Husband has a thing about driving cheap vehicles. They’re (relatively) safe, but ugly as all get out. Most of the time, they are missing hub caps, have no center console, and few dents and dings are probable. However ugly, it’s a cheap ride.
With Husband, it’s all about cheap.
He peruses a particular online auction site that sells miscellaneous inventory and older vehicles owned by local municipalities. Most vehicles are used by law enforcement officers (cop cars), but the ones that Husband buys are usually driven by detectives, fire chiefs, or other city employees. Simply put, Husband’s Hoopties do not have holes in the roof from a light bar.
The first time I flew to Texas, Husband picked me up at Dallas/Fort Worth airport driving a “chariot” that was the most ridiculous, ugliest, piece-of-scrap my eyes had ever seen ….. it looked something like this (minus the light hanging near the driver’s side window):
I’m still wondering why I ever agreed to get in that hunk-of-junk. Perhaps it was the handsome fella behind the wheel. Bless his heart.
Before I entertain you with photos of Husband’s new hooptie, I should probably provide you with a definition and description of what a hooptie really is. For that, I’m going to the experts: UrbanDictionary.com
A hooptie is…
Any car that meets the following: a) driver must enter car through passenger side b) three different brand and size tires – 3 of them missing hub cap c) exhaust is held up by half a clothes hanger – other half replaces the antenna d) backfires every three blocks – loudest backfire being when car is turned off e) must open door at drive-thrus as windows don’t roll down f) you only get one AM station and the tape deck eats all tapes inserted g) can’t open the glove box as the whole thing will fall out h) if you let go of steering wheel while driving you’ll make a u-turn i) must manually move blinker lever up and down as it no longer blinks on it’s own j) must keep one foot on brake and one on accelerator when at a complete stop k) has had the same temporary registration sticker in the window for the last 18 months l) has all the above issues but still has a $200 professional tint job.Hooptie finds it’s origins dating back to the mid 1950’s. The original, corrupted phrase is ‘Coupe D’, referring to a Cadillac Coupe deVille. Over time, Coupe D was rolled together into hooptie. Used to describe everything from “any old car” or a large domestic sedan.

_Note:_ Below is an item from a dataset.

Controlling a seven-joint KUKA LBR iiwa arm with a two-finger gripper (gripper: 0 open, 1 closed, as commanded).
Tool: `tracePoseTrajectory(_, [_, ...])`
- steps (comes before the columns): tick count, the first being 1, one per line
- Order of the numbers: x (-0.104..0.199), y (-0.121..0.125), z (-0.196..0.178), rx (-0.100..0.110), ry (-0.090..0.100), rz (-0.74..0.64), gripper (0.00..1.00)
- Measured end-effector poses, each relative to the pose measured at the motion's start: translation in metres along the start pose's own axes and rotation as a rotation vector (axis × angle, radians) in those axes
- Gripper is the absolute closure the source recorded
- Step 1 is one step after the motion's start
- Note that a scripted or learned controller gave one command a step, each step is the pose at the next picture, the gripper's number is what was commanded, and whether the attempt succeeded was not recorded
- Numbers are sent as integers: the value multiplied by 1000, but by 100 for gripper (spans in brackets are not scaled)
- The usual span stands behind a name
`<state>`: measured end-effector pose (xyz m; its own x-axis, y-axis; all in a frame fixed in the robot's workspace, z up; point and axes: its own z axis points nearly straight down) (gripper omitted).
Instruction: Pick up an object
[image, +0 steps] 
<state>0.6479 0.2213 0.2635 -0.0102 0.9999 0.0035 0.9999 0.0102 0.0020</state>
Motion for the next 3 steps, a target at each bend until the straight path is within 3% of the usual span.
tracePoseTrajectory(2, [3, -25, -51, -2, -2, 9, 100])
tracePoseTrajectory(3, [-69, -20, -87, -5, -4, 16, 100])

I am not exactly what you would call a fan of hoopties, but they have provided me with reliable transportation in desperate situations. In the summer of 2006, one of the hottest in Texas history, my car’s A/C went out. I had a job interview in Dallas and Husband Dearest (he was Boyfriend back then) graciously offered his car (ahem, hooptie) so I wouldn’t die of heat exhaustion.
He’s a really nice guy.
It’s been a couple of years since a hooptie has graced our property (thank you, Sweet Lord), but Tuesday night, Husband shared the inevitable:
Honey, I bought a hooptie.
(He really didn’t say Honey, I added that part. He doesn’t call me Sweetie, Babe, or Darlin’ either. We’re not into that lovey-dovey, mushy crap. I call him Husband, and I am Woman.)
The definition by UrbanDictionary is quite accurate of the hoopties that have been a part of my life and Husband’s preferred mode of transportation. The last hooptie was a ’92 Chevrolet Caprice and the right rear door would not open from the outside. The driver’s side window wouldn’t roll down either. It was h-e-double-hockey-sticks trying to pick-up multiple passengers at the airport or ordering a Route 44 cherry coke at Sonic.
Y’all have waited long enough, check out Husband’s new ride:
Former detective’s car: check.
No hub caps: check.
At least I don’t have to drive it.
I think the “police interceptor” means it goes faster than other hoopties.
According to Husband, this one is “really nice.”
Did I mention that I’m not driving this thing?
I love my husband dearly …… just can’t say the same about his ride.